Alternativ-Vorschlag
Sinnvoller wäre es, die Neuaufnahme von Schulden nur in Zeiten des Aufschwungs zu verbieten, um die Handlungsfähigkeit des Staates bei einem Abschwung zu erhalten (antizyklische Wirtschaftspolitik). Darüberhinaus können die Wiedereinführung der Vermögenssteuer, das Anheben des Spitzensteuersatzes, das Anheben der Erbschaftssteuer für große Vermögen und eine Börsentransaktionssteuer verhindern, daß überhaupt neue Schulden aufgenommen werden müssen. Doch dazu müßte das neoliberale Parteienkartell aus CDU, CSU, FDP, SPD und Grünen endlich die Scheuklappen abwerfen, die dafür sorgen, daß Reiche geschont werden, während es für die meisten Bürger nur bergab geht.

Massiver Widerstand nötig - nur Reiche können sich schwachen Staat leisten
Es ist eine Schande für eine Partei, die sich als sozialdemokratisch bezeichnet, daß ihr Finanzminister einerseits den Banken Milliarden hinterherwirft und gleichzeitig den Staat für all die, die auf sein Funktionieren und seine Leistungen angewiesen sind, zu kastrieren. Wenn die SPD nicht weiter bei Wahlen abstürzen möchte, sollte sie im Parlament dagegen stimmen.
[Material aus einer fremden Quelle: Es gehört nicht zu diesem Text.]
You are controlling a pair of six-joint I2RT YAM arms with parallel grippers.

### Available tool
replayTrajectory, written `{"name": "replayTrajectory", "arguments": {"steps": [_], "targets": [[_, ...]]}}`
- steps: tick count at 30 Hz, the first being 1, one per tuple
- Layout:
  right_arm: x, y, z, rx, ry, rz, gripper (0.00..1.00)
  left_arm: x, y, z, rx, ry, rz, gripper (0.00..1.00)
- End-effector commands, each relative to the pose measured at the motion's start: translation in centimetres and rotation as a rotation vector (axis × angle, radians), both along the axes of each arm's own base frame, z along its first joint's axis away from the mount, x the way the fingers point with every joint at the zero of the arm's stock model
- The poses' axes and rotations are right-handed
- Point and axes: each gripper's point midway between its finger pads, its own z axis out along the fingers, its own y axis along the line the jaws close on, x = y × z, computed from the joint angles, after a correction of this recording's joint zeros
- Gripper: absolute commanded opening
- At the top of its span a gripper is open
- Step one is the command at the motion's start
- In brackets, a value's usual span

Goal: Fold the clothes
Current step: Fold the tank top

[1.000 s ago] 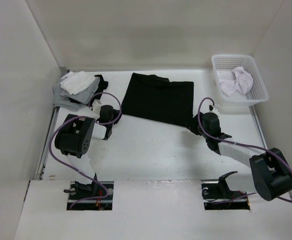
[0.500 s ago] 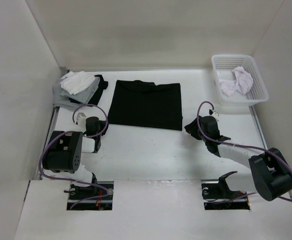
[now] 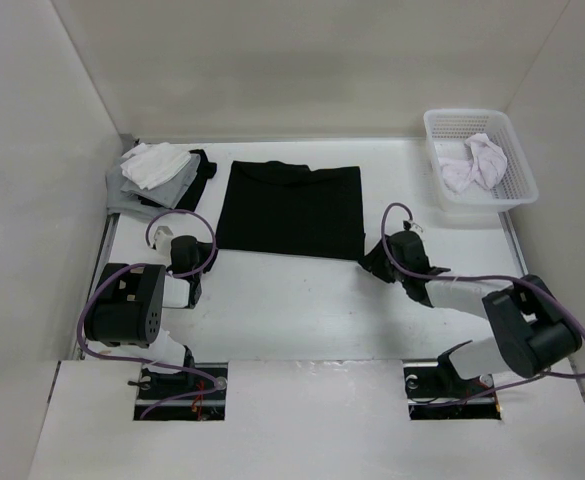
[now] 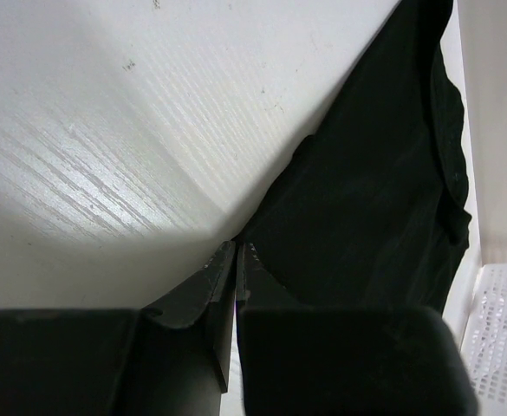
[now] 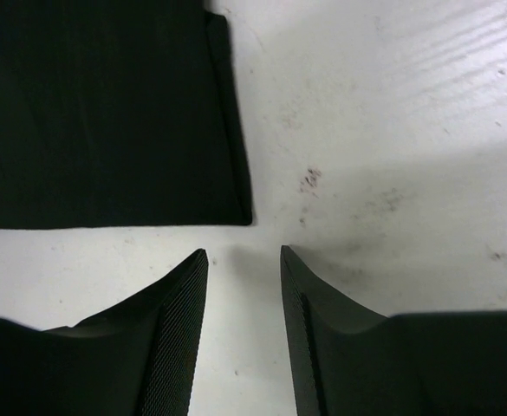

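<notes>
The clothes (image 3: 288,208), a plain black garment, lie flat as a folded rectangle at the table's middle back. My left gripper (image 3: 198,266) sits just off their near left corner, jaws pressed together. In the left wrist view the fingertips (image 4: 236,249) meet the edge of the clothes (image 4: 374,173), with no fabric seen between them. My right gripper (image 3: 375,262) rests low by the near right corner and is open. In the right wrist view its gap (image 5: 243,251) holds only bare table, and the corner of the clothes (image 5: 97,113) lies just ahead.
A white mesh basket (image 3: 477,208) holding a white garment (image 3: 472,165) stands at the back right and shows at the edge of the left wrist view (image 4: 500,338). A pile of white, grey and black garments (image 3: 152,170) lies at the back left. White walls enclose the table.
The clothes were skewed toward the right gripper; now they lie square and further left. The right gripper let go and opened. The left arm drew back to the near left, jaws closing.
</notes>
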Motion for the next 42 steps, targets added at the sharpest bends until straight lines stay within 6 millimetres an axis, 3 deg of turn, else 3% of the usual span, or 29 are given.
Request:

Falls der rechte Parteiflügel sich hier durchsetzt, sollte zumindest der verbliebene linke Parteiflügel die Schuldenbremse durchfallen lassen. Ferner sind Demonstrationen und gegebenenfalls auch Massenstreiks notwendig, denn wenn die Schuldenbremse erst ihren Weg in das Grundgesetz gefunden hat, dann ist es völlig egal, wer regiert - es wird nur noch sozial bergab gehen.